• 1 May 1938
    • journal article
    • Vol. 31 (7), 799-806
Abstract
(1) Among 3,100 persons immunized against yellow fever with virus and immune serum over a period of five years, 89 cases of jaundice have been traced.(2) The symptoms are those of a hepatitis and closely resemble those produced by common infective hepatic jaundice, cases of which have frequently been noted as occurring in the same areas.(3) The average period between the time of inoculation and the development of hepatitis is between two and three months.(4) Attention is directed to the occurrence of hepatitis in horses, usually two to three months after immunization against the viruses of horse sickness and equine encephalomyelitis, and also after the injection of horse serum containing antitoxins against Cl. welchii toxins.
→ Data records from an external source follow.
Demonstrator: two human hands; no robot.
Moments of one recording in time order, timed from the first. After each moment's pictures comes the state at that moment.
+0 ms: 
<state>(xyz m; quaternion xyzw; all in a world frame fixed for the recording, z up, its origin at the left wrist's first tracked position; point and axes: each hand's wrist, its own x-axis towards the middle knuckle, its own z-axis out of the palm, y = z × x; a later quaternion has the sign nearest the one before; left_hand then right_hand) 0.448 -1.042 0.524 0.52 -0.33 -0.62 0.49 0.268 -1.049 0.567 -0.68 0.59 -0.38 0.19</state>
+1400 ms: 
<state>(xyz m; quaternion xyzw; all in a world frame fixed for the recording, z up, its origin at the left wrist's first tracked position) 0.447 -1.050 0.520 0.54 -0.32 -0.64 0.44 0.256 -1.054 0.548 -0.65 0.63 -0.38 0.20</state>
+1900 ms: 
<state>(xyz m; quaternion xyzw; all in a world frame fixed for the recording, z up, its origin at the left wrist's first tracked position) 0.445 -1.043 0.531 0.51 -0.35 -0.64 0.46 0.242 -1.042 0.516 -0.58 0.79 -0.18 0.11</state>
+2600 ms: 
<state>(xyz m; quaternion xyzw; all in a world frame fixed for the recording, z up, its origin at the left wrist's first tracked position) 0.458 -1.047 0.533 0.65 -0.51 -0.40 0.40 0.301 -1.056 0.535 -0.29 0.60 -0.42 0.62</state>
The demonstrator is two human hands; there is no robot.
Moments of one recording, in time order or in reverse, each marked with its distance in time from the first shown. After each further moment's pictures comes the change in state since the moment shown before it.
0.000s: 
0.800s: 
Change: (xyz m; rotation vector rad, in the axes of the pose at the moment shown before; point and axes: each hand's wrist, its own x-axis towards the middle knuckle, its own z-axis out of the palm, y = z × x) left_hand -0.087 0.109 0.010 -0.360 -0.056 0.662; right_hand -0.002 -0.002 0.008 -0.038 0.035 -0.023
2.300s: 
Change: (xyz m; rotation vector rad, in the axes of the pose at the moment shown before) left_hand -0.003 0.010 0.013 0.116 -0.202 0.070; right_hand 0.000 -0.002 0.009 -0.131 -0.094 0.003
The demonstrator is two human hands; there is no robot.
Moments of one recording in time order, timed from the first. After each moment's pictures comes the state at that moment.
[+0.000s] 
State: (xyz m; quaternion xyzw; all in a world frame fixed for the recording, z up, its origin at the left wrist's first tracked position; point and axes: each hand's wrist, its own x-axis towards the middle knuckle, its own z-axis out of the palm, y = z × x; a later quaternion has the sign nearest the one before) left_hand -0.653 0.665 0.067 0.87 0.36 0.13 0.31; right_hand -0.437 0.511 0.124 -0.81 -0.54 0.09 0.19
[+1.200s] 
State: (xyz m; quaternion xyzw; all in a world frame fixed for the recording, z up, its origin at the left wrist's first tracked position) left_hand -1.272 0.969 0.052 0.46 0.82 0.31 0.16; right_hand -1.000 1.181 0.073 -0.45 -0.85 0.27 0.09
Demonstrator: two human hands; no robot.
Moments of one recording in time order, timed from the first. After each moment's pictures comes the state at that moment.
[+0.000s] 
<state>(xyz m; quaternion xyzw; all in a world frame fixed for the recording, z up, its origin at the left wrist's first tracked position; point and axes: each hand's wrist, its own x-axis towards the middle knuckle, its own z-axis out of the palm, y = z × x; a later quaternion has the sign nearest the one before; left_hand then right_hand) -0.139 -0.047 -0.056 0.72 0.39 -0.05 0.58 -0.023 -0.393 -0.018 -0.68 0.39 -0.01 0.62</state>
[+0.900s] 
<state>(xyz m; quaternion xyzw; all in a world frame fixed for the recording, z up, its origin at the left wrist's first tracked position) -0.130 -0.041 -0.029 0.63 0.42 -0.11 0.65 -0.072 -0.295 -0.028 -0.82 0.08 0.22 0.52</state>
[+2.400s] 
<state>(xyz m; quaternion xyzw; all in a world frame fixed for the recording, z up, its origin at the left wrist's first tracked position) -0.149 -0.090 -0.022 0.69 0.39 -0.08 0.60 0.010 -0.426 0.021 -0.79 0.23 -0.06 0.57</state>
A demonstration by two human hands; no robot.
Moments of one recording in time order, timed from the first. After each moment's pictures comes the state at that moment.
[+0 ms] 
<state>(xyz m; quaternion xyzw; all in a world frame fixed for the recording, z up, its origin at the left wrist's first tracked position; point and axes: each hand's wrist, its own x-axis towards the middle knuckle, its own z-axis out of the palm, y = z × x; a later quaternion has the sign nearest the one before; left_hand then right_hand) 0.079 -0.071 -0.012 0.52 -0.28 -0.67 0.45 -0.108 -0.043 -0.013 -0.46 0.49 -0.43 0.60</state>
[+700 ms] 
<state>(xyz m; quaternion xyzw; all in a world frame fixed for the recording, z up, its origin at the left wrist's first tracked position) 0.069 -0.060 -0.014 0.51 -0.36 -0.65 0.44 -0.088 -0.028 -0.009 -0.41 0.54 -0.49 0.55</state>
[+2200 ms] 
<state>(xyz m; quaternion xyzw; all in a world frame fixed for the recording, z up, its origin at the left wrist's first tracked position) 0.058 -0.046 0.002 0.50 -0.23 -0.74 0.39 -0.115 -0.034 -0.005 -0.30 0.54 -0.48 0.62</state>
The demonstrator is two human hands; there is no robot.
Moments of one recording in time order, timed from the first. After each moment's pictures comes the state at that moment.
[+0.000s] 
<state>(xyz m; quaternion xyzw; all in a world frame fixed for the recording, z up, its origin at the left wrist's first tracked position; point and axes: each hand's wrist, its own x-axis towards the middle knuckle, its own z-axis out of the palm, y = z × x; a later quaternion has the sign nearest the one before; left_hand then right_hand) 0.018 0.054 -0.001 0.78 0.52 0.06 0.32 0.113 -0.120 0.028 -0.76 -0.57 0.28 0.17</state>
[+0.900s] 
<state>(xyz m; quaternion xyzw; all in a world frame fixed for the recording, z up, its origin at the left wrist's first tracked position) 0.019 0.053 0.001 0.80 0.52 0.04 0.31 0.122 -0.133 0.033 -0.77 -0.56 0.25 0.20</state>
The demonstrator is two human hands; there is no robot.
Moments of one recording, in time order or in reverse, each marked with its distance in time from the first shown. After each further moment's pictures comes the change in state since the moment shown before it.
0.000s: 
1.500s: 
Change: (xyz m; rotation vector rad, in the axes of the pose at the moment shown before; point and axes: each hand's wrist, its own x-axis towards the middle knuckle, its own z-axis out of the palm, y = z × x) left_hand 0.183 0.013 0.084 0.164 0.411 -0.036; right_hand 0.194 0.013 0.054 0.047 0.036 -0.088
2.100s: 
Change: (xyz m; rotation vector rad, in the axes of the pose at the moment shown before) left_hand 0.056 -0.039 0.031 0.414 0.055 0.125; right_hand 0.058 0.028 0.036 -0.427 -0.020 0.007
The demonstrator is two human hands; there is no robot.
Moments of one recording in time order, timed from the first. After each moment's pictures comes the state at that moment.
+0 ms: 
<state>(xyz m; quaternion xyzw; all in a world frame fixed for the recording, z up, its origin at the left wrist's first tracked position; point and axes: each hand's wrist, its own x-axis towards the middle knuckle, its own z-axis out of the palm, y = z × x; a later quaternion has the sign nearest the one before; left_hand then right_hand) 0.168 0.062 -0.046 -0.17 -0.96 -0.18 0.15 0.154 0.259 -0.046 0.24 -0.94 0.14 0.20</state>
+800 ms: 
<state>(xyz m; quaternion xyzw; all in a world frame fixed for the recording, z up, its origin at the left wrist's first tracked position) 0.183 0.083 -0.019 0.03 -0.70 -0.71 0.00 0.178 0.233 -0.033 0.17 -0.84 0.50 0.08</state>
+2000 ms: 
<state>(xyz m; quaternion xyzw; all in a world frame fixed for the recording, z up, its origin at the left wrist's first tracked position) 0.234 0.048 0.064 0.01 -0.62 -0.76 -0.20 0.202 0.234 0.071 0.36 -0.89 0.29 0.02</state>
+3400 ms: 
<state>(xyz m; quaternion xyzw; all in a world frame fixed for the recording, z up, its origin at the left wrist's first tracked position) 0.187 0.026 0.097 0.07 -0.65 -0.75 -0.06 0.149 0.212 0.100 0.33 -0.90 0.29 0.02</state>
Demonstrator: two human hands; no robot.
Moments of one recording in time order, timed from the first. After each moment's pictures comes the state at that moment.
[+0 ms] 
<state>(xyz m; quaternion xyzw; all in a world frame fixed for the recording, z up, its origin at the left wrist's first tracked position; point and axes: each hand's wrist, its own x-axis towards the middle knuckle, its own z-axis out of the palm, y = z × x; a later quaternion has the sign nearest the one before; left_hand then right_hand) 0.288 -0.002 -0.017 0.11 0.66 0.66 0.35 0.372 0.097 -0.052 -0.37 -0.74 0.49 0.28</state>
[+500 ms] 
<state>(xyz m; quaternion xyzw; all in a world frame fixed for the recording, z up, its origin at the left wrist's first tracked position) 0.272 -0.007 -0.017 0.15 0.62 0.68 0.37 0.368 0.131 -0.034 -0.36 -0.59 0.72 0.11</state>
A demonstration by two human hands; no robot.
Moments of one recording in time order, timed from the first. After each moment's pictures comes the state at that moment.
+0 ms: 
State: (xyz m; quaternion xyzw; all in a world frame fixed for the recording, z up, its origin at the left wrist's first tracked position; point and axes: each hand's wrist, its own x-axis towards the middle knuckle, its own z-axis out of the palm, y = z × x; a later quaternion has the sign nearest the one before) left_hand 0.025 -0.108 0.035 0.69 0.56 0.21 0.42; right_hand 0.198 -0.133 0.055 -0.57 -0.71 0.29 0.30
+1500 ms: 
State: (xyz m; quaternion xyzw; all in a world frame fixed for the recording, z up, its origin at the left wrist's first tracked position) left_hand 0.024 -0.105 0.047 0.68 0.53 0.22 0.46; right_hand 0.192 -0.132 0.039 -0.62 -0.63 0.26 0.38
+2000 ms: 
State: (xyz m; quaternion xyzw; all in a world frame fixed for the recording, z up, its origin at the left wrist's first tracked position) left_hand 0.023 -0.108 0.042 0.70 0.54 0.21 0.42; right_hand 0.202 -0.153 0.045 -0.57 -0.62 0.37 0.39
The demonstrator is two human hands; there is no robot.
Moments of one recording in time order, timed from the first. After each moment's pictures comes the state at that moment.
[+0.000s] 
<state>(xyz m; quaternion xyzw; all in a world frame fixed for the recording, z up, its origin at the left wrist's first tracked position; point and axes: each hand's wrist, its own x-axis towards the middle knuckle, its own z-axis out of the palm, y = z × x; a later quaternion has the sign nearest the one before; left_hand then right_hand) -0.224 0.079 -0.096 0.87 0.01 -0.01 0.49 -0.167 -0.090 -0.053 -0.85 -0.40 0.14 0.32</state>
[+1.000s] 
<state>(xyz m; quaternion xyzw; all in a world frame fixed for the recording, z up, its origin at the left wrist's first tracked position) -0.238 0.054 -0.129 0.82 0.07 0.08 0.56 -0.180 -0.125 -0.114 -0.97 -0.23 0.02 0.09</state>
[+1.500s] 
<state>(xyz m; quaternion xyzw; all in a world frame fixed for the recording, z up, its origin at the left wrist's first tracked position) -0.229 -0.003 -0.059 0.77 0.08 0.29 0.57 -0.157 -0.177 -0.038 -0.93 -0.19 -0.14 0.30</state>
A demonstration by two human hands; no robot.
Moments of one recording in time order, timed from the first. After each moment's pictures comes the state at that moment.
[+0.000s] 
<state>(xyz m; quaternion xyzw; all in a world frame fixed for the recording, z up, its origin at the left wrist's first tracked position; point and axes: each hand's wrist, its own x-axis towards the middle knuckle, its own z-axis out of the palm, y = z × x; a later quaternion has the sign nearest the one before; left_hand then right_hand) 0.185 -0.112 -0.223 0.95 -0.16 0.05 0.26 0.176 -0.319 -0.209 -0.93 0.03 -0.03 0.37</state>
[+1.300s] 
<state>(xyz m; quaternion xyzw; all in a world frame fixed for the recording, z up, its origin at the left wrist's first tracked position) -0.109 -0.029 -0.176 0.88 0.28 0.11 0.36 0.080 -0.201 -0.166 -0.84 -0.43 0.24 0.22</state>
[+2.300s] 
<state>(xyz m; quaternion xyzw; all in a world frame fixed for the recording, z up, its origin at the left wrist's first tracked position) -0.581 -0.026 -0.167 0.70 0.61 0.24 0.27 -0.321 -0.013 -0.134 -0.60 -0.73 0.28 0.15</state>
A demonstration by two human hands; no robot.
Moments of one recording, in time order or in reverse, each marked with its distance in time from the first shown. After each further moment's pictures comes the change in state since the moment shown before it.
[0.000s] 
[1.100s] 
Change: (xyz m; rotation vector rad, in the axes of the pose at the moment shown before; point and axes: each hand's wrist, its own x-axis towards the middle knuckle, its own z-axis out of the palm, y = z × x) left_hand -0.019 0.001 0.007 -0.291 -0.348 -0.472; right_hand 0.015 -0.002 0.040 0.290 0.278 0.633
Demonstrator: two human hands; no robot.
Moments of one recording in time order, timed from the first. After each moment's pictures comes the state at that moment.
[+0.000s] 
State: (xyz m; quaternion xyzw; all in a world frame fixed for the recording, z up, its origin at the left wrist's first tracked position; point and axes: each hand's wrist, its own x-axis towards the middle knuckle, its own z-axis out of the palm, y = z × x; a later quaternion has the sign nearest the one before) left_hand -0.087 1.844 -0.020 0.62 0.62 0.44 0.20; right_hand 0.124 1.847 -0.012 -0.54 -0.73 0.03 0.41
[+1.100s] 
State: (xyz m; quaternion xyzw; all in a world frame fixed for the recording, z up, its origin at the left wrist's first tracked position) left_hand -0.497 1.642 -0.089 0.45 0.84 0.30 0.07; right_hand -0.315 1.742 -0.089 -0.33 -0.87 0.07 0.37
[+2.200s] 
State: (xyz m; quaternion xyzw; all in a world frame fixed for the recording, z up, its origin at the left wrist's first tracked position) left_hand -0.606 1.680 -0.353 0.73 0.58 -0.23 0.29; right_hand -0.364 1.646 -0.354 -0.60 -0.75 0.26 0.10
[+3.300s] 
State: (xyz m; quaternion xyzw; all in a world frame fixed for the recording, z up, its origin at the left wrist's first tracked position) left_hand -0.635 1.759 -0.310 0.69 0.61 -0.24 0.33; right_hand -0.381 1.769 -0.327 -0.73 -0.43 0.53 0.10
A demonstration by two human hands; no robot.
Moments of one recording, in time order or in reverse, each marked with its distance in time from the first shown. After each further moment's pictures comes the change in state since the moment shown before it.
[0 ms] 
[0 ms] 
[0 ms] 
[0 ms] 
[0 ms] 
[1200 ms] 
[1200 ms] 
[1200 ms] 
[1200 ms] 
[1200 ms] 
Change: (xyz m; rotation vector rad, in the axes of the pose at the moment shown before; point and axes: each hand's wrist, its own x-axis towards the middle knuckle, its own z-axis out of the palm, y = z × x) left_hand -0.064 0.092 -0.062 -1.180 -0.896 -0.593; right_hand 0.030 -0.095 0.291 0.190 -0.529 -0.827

Similar symptoms were observed, though to a lesser extent, in normal horses.(5) The only factor common to the inoculated horses and men was the injection of homologous proteins, either in sera or in tissue extracts.(6) The only theories which at present explain the observed facts are that either (1) a hepatotoxic virus is introduced with the virus inoculum or that (2) two factors combine to induce the hepatitis (a) a hepatotoxic substance present in the homologous sera or tissue extract injected and (b) an infective agent which, in the case at least of human beings, is probably the causal agent of common infective hepatic jaundice.